As soon as the words were out of her mouth, she wished she had them back. Too late, as usual. She'd given another cop the straight truth not too long ago, and he'd hauled her down to the station on account of it. If a desk sergeant with better sense hadn't realized pissing off the United States wasn't exactly Phi Beta Kappa for the Reich, she might have found out about concentration camps from the inside.

If this policeman was another hothead… If his desk sergeant was, too… You never wanted to get in trouble in Hitler's Germany. And, since the Germans themselves were walking on eggs after a failed coup against the Fuhrer, you especially didn't want to get in trouble now.

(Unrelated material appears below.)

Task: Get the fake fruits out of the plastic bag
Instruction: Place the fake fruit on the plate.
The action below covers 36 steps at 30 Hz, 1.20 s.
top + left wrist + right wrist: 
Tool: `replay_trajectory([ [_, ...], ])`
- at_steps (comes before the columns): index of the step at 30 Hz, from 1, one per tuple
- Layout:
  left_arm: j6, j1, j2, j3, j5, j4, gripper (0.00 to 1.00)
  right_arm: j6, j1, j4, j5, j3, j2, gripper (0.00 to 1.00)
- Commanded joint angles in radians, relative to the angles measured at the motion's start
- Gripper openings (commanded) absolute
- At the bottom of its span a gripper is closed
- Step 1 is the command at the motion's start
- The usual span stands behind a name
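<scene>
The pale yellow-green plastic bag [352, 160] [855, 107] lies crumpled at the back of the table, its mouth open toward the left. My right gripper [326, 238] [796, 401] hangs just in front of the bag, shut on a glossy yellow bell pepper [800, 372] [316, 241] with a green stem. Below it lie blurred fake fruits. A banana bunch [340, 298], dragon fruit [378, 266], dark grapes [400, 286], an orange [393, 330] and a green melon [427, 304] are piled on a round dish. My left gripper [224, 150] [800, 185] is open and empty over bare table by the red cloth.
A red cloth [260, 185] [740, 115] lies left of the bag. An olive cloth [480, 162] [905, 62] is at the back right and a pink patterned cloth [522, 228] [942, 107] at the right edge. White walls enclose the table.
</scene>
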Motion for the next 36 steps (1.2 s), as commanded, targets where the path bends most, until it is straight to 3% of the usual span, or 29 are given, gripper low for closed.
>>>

The cop paused. He lit a Hoco. Like any other German cigarette these days, it smelled more like burning trash than tobacco. "If you don't want to be in Berlin to begin with, what are you doing here?" he asked reasonably.

"I was in Marianske Lazne when the war started," Peggy answered, using the Czech name with malice aforethought.

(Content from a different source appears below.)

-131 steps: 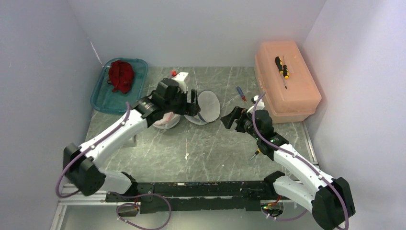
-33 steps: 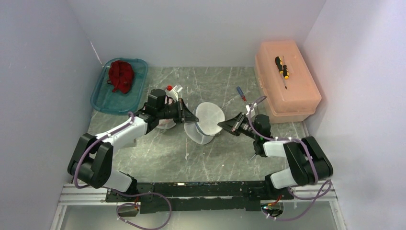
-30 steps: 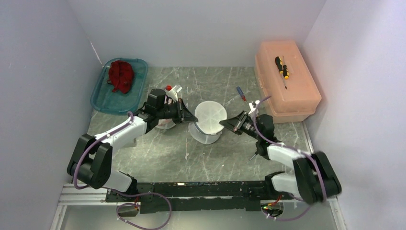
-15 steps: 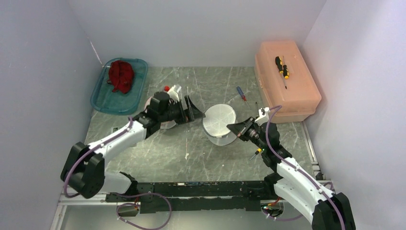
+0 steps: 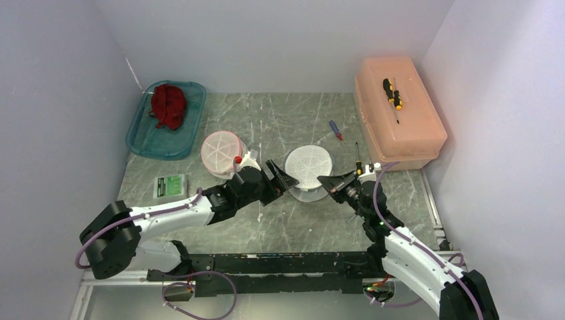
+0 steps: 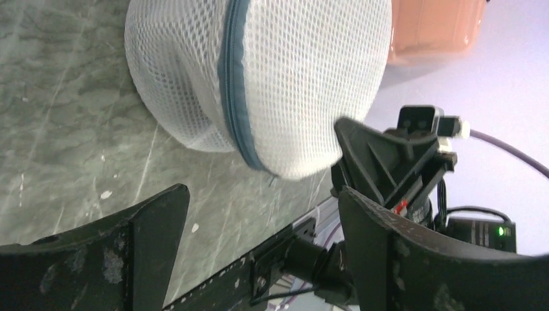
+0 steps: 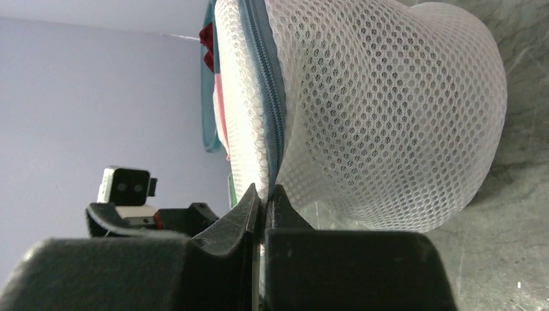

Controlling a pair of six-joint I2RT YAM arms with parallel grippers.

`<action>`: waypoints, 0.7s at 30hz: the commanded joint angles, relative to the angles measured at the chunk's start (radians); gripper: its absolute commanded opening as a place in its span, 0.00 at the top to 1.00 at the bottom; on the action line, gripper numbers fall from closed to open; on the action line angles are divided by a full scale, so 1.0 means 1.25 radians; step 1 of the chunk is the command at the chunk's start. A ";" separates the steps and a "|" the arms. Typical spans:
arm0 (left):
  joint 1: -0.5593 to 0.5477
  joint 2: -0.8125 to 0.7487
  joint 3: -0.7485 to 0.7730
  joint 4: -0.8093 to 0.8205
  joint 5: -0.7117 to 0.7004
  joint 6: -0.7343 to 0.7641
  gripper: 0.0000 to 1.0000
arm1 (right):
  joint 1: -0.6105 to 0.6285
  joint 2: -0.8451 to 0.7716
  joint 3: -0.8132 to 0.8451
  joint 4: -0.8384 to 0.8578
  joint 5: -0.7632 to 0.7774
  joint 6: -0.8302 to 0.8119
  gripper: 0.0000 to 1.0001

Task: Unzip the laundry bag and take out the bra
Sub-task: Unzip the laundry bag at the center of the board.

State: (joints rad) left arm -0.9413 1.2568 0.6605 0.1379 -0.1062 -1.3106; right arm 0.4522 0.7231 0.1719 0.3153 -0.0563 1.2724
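Note:
The white mesh laundry bag (image 5: 308, 170) is a round dome on the table's middle, with a blue-grey zipper (image 6: 228, 84) running round it. My right gripper (image 5: 322, 179) is shut on the bag's edge at the zipper seam (image 7: 265, 71), its tips (image 7: 264, 191) pinching the mesh. My left gripper (image 5: 285, 177) is open just left of the bag with nothing between its fingers (image 6: 162, 220). A second mesh bag (image 5: 220, 151), tinted pink, stands further left. Whether a bra is inside the white bag I cannot tell.
A teal tray (image 5: 143, 137) at the back left holds a red garment (image 5: 168, 105). A salmon box (image 5: 406, 127) at the right carries a yellow-black screwdriver (image 5: 393, 93). Two small screwdrivers (image 5: 335, 129) (image 5: 357, 152) lie beside it. A green card (image 5: 170, 185) lies at the left.
My left gripper opened, let go of the white bag and drew back toward the near edge. My right gripper pulled the bag rightward and nearer. The pink-tinted bag now stands uncovered.

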 commanded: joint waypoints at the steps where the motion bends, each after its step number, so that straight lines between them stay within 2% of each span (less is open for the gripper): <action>1: -0.005 0.054 0.023 0.116 -0.077 -0.081 0.12 | 0.017 -0.022 0.000 0.044 0.024 0.035 1.00; 9: -0.006 0.163 0.041 0.204 -0.044 -0.105 0.33 | 0.022 -0.091 -0.026 -0.001 0.027 0.024 1.00; 15: -0.004 0.186 0.053 0.215 -0.037 -0.093 0.51 | 0.024 -0.115 -0.047 -0.007 0.018 0.010 1.00; 21: -0.003 0.175 0.054 0.201 -0.040 -0.075 0.71 | 0.027 -0.123 -0.036 -0.035 -0.004 -0.058 1.00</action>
State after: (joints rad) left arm -0.9451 1.4872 0.6907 0.3599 -0.1474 -1.4265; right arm 0.4786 0.5823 0.1135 0.2756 -0.0353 1.2652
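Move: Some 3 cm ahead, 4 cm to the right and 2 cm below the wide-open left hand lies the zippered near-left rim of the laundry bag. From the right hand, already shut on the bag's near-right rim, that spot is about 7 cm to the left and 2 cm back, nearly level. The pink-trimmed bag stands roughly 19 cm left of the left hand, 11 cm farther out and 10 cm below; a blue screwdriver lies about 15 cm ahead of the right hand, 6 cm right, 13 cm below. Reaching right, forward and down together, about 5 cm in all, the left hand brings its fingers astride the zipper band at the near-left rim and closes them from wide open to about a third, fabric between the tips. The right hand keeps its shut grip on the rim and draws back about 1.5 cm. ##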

Sure as hell, the Berlin cop said, "You were where?" Give a kraut a Slavic place name, and he'd drown in three inches of water.

"Marienbad, it's also called," Peggy admitted.

Light dawned. "Oh! In the German Sudetenland!" the policeman exclaimed. "How lucky for you to be there when the Fuhrer's forces justly reclaimed it for the Reich."

"Well… no," Peggy said. For the first time, the cop's face clouded over. See? Keep trying, Peggy jeered at herself. You'll stick your foot in it sooner or later. Trying to extract the foot, she added, "I almost got killed."

For a wonder, it worked. "Ach, ja. In wartime, this can happen," the cop said, rough sympathy in his voice. Everything would have been fine if he hadn't added, "With those miserable, murderous Czech brutes all around, you should thank heaven you came through all right."

Peggy bit down hard on the inside of her lower lip to keep from blurting something that would have got her sent to Dachau or Buchenwald or some other interesting place. Count to ten, she thought frantically. No. Count to twenty, in Czech! The Czechs hadn't been the problem. The Germans had. Shelling and bombing Marianske Lazne was one thing-that was part of war. But the way the Nazis started in on the Jews who were taking the waters after overrunning the place… No, she didn't want to remember that.